EXERCISE GOAL:
Leave the images out and repeat the data exactly as given.

(Beginning of COLLECTED MATERIAL)

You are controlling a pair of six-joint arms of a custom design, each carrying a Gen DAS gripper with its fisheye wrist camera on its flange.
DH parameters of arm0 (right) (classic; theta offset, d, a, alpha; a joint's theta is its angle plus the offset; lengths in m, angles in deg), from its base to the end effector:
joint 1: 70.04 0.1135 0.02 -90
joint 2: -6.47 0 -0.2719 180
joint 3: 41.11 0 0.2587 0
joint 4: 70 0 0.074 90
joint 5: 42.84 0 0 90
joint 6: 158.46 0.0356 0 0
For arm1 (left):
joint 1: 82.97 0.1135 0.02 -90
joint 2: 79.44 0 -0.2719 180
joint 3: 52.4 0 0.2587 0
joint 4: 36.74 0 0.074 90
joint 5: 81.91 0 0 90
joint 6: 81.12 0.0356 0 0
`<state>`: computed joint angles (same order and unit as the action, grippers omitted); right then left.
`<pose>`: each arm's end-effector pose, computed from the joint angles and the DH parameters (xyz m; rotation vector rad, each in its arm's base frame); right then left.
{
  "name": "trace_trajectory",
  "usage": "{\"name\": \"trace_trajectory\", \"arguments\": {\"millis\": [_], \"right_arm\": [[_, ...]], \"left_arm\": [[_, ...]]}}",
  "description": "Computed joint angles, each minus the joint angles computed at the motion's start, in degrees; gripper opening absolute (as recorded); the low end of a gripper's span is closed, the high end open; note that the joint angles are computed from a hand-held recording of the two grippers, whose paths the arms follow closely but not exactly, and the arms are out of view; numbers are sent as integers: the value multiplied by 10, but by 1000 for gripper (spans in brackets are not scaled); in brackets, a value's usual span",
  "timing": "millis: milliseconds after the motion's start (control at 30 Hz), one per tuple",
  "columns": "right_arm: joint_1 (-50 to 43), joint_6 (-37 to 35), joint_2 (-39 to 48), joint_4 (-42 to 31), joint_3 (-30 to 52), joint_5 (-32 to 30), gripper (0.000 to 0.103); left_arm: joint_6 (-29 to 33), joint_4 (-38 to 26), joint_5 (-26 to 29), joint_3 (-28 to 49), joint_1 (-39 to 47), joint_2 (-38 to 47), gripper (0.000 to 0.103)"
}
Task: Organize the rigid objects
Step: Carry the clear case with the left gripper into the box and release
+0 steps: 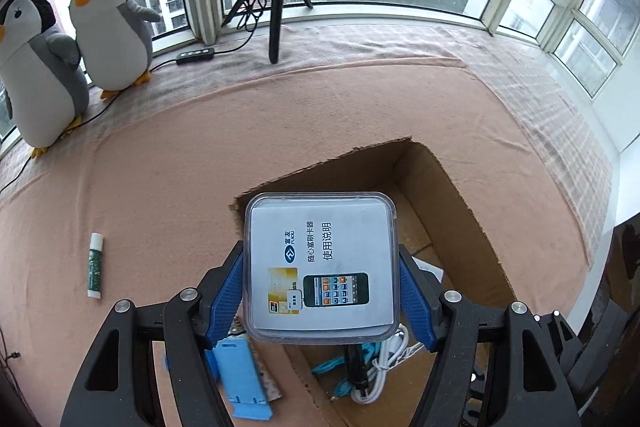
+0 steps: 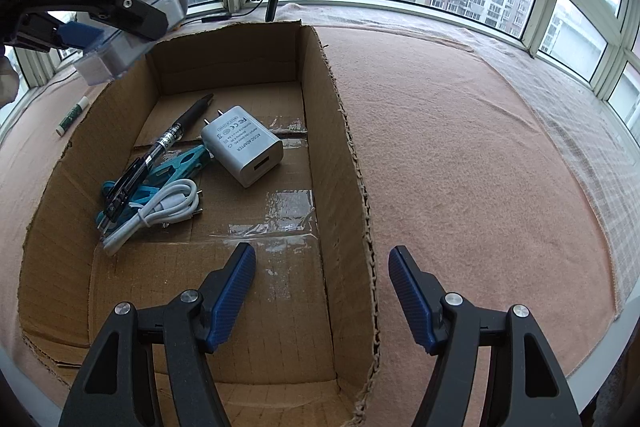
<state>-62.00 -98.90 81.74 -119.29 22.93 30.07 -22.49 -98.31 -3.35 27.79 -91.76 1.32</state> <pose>0.2538 0.0464 0.2320 -0.9432 2.3940 0.2476 0.2836 -0.0367 0.2830 -0.5764 2.5550 0.0234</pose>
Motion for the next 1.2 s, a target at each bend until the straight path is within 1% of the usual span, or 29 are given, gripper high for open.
{"name": "trace_trajectory", "arguments": {"millis": [167,467,1000,1200], "right_arm": [[0,0,0,0,-1,0,65],[1,2,0,1,-1,0,65],[5,5,-2,2,-2,2,65],[8,8,-3,2,-2,3,65]], "left_arm": [[-16,15,-1,19,-27,48,72],[-20,27,12,26,-28,92,73],[-13,26,26,37,-23,113,73],[-14,15,26,47,-21,114,74]]}}
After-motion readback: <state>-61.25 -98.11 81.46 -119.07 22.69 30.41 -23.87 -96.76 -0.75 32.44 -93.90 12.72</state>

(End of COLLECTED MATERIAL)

TASK OUTPUT:
You are controlling a pair of six-joint arms of a custom design, each carrying a Gen DAS gripper with its fisheye wrist camera on its flange.
DH parameters of arm0 (right) (classic; theta offset, d, a, alpha; a joint's theta is its angle plus the offset; lengths in m, angles in deg), from its base to the end effector:
joint 1: 70.04 0.1135 0.02 -90
joint 2: -6.47 0 -0.2719 180
joint 3: 41.11 0 0.2587 0
joint 4: 70 0 0.074 90
joint 5: 42.84 0 0 90
joint 6: 158.46 0.0356 0 0
For arm1 (left):
joint 1: 82.97 0.1135 0.02 -90
joint 2: 79.44 0 -0.2719 180
joint 3: 52.4 0 0.2587 0
joint 4: 36.74 0 0.074 90
joint 5: 81.91 0 0 90
joint 6: 81.12 0.0356 0 0
`<state>`: computed joint angles (same order and unit as the action, grippers omitted); right then left.
`<pose>`: each arm's end-effector pose, computed from the joint angles and the DH parameters (xyz m; rotation vector rad, each in its arm's base frame); right then left.
{
  "name": "trace_trajectory",
  "usage": "{\"name\": \"trace_trajectory\", \"arguments\": {\"millis\": [_], \"right_arm\": [[_, ...]], \"left_arm\": [[_, ...]]}}",
  "description": "Computed joint angles, each minus the joint angles computed at the motion's start, in degrees; gripper opening absolute (as recorded); the low end of a gripper's span is closed, the high end open; note that the joint angles are computed from a hand-held recording of the two grippers, whose paths the arms follow closely but not exactly, and the arms are out of view; numbers are sent as integers: the value multiplied by 10, but by 1000 for gripper (spans in brackets are not scaled); in brackets, a value's usual span",
  "timing": "millis: milliseconds after the motion's start (control at 30 Hz), one per tuple",
  "columns": "right_arm: joint_1 (-50 to 43), joint_6 (-37 to 35), joint_2 (-39 to 48), joint_4 (-42 to 31), joint_3 (-30 to 52), joint_5 (-32 to 30), gripper (0.000 to 0.103); left_arm: joint_6 (-29 to 33), joint_4 (-38 to 26), joint_5 (-26 to 29), joint_3 (-28 to 49), joint_1 (-39 to 47), joint_2 (-38 to 47), gripper (0.000 to 0.103)"
}
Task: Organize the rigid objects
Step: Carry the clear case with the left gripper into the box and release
+0 steps: 
+0 steps: 
<state>-62.00 -98.90 81.74 -119.29 22.93 30.07 -22.49 -98.31 -3.35 27.79 -91.76 1.32</state> <pose>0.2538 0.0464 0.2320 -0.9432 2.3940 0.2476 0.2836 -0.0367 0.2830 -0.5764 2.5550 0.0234</pose>
Motion for the next 1.2 s, a target at each bend until the straight path is within 1% of the usual span, or 29 are given, gripper high for open.
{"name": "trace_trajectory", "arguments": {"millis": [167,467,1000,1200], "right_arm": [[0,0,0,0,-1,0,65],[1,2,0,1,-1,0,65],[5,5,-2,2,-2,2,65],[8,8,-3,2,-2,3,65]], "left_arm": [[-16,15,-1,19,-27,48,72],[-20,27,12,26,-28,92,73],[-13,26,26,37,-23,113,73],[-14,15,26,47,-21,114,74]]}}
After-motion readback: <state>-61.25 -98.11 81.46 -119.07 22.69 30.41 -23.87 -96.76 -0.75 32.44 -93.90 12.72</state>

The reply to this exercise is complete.